J'ai arrêté de te croire quand tu t'es rangé du côté à notre cher père.





Je me retourne et la laisse sur ce trottoir près du café. Qui aurait cru qu'elle allait réapparaître dans ma vie ? Pas moi en tout cas. J'ai osé espérer qu'elle revienne dans ma vie pendant des mois, mais elle n'est jamais revenue, alors j'ai arrêté d'y croire. Je me suis faite à l'idée qu'elle m'avait lâchée. Ma sœur avec qui j'avais une relation fusionnelle m'avait laissé tomber alors que je venais de me tuer le genou, que j'avais appris que je ne pourrais plus refaire de handball. Et le pire dans tout ça, c'est qu'elle n'était pas là pour me sortir la tête de l'eau lorsque j'étais en train de sombrer dans toutes ces merdes illicites.

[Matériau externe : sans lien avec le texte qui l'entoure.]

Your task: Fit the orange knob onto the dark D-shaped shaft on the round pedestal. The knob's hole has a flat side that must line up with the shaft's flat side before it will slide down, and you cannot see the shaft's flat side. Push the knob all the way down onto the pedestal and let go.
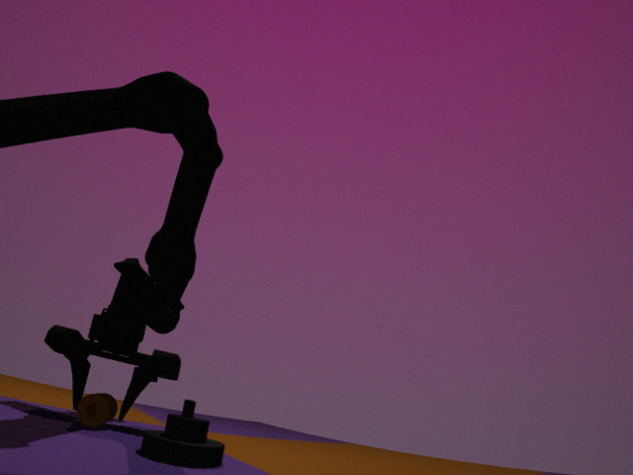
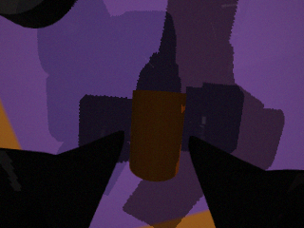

Elle n'était pas là pour me faire la morale, pour me secouer et me dire mes quatre vérités en face. Elle n'était pas là pour le faire et Lukas a dû la remplacer. Il a été le premier de ma famille à comprendre que quelque chose n'allait pas chez moi, que j'avais changé et que j'étais en train de mourir à petit feu. Il m'a plongé la tête dans une bassine froide avec Elena, c'est clairement ce que j'ai ressenti. Ils m'ont tous les deux remis les idées en place. Je me tuais moi-même et je le savais, mais quand vous perdez la seule raison pour laquelle vous vous levez le matin, votre vie n'a plus de sens, vous vous sentez déjà mort. La seule chose que vous pouvez faire, c'est contribuer à votre fin et regarder les dégâts. Regarder votre vie éclater en mille morceaux.